Грач недовольно морщится.
— Бросьте вы. «Будут воевать…» Мне еще жену надо дождаться…
Они втроем выходят на крыльцо, вместе отправляются к причалу. Еще издали мичман замечает на мостках белое платье Даяны. На палубе катера, живописно облокотившись на зачехленный пулемет, стоит старший матрос Суржиков и что-то говорит девушке, показывая в улыбке все свои великолепные зубы.
— Ну я ему! — тихо говорит Протасов.
Ищенко громко кашляет. Мичман сердито взглядывает на него, а когда снова поворачивается к катеру, то видит одну только Даяну. Суржиков сгинул, словно его и не было. Политрук смеется, поощрительно хлопает мичмана по плечу.
— Чувствуется выучка…
Протасов тяжело прыгает на мостки, отчего стонут пересохшие доски, и Даяна едва удерживается на ногах, цепляется за невысокий борт.
— Все по местам! — командует он. На ходу берет Даяну за подбородок, быстро целует ее в испуганно сжавшиеся губы. И перешагивает на катер.
Даяна стоит не шелохнувшись, не опуская глаз, и ее лицо рдеет, то ли от смущения, то ли от вечернего солнца.
…Ох уж эти вечера! Утро с его бодростью и надеждами — это как корзина Даяны, идущей на виноградник. Пустая корзина, которую предстоит наполнить. А вечер! О, вечер это тоже вроде корзины, только не пустой, а уже опустевшей. Когда тело гудит радостью исполненного, когда позади заботы и можно уже не спешить, не тревожиться, а просто радоваться удачному дню и предстоящей ночи. Вечер — это когда из светлых глубин усталости всплывает второе дыхание и хочется петь, и любить, и глядеть, как великая художница — заря перемешивает краски на небе, на зеркале Дуная, на лицах людей.
Для всех вечер — окончание дня, для пограничников это — начало ночи. Вот и он, мичман Протасов, вместо того чтобы в этот час быть рядом с Даяной, стоит у окна рубки, глядит на неподвижные камыши, на красный шар солнца, скачущий, словно мяч, по гребенке дальнего леса. Вместо того чтобы сидеть у любимой вербы на околице и сгонять комаров с податливых плеч девушки, он, Протасов, уходит на свой ночной пост, где тишина будет тревожной, неподвижность — напряженной, затаенной, опасной…
— Товарищ мичман! Может, поднимемся повыше точки? — Голос у Суржикова подчеркнуто равнодушный, с зевотцей. — …Поднимемся, а ночью поплывем по течению без мотора, тихо, как в секрете. А?..
— Светлая у тебя голова, — усмехается мичман. — Вот только нос ей иногда мешает.
— Папины недоделки в карточку взысканий-поощрений не заносятся, — весело отзывается Суржиков и широченной ладонью, вспотевшей на штурвале, трет свой большой нос.

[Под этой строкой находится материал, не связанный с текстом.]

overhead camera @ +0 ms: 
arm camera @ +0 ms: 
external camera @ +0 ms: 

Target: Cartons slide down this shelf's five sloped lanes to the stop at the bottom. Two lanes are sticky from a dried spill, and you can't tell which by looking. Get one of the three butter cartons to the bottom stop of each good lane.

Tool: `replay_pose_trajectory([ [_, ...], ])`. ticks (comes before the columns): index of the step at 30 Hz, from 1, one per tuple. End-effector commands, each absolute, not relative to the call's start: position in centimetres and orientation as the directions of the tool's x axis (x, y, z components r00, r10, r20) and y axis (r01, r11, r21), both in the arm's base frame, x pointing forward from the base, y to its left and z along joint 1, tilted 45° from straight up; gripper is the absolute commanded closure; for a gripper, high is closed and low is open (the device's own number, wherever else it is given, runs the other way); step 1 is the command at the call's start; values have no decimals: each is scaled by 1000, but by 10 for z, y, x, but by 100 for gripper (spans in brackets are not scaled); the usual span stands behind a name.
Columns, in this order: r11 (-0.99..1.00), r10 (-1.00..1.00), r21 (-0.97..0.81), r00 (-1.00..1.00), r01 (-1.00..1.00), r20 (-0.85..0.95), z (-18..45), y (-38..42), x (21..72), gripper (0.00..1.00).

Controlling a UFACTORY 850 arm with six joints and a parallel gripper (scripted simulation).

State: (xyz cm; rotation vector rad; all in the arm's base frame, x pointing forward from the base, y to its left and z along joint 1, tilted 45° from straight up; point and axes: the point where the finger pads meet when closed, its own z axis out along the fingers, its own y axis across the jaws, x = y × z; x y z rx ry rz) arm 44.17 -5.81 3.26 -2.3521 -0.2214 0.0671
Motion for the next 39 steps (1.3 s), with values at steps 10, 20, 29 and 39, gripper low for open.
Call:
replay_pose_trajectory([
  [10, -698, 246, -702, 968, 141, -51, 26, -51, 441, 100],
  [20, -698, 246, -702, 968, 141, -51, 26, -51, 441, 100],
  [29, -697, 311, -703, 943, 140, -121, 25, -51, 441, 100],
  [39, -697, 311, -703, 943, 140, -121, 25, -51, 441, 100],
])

— Я не о папе. Я говорю, что нос у тебя, как компас, все время на девок поворачивается…
Катер, монотонно гудя, выходит из протоки. Солнце быстро тонет в камышовых плавнях, вскидывая высокую зарю. Дунай полыхает расплавленным металлом. По-над чужим берегом в серой тени лежат белесые хвосты ночного тумана…

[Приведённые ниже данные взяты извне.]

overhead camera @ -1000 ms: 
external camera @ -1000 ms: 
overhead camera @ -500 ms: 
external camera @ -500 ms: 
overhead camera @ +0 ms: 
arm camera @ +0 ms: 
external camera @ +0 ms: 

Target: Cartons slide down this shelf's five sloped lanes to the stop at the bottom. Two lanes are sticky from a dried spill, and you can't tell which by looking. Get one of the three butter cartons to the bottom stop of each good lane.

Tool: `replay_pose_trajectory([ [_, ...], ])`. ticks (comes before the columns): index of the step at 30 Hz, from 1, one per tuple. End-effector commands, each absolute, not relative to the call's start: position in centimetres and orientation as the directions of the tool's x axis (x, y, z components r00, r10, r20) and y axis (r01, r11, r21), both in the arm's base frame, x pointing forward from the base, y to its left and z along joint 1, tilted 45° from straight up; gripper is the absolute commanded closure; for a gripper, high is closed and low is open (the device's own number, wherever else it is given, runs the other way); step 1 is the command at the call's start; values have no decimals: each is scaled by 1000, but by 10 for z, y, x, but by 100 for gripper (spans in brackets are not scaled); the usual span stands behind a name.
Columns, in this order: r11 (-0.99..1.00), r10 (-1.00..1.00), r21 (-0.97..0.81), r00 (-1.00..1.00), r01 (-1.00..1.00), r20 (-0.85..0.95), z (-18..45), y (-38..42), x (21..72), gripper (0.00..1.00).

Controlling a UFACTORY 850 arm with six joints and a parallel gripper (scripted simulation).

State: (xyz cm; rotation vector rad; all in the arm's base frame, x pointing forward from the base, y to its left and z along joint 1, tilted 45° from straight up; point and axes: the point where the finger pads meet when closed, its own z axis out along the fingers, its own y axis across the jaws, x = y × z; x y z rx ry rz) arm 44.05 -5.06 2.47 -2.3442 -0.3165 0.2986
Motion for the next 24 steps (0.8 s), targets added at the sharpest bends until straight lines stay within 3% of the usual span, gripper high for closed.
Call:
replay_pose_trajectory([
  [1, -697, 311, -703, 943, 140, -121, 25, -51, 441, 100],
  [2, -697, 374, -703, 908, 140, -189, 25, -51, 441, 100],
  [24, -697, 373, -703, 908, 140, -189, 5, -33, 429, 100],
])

Ближе к рассвету, когда тонюсенький серпик ущербной луны выкарабкивается из-под тучи, «каэмка» снимается с якоря и бесшумно плывет по струе вдоль берега. Течение разворачивает катер, покачивает его, словно податливый плот на стремнине. Тускло поблескивает палуба. Шевелит длинным стволом расчехленный ДШК на носу. В люке, у ног Протасова, шумно дышит механик Пардин.
— Покурить бы, — с хрипотцой в голосе говорит он.
Мичман не откликается. Он стоит по-боевому — за рулем, смотрит не отрываясь, как разворачиваются в окне рубки призрачные полосы берегов. И вдруг видит: что-то черное медленно вырисовывается из тьмы.
— Товарищ мичман!..
— Прожектор! — тихо командует Протасов.
Узкий луч ослепительно вспыхивает на камышах, вонзается в низкий борт лодки. Две маленькие фигурки в лодке разом пригибаются, серебром вспыхивают брызги под веслами.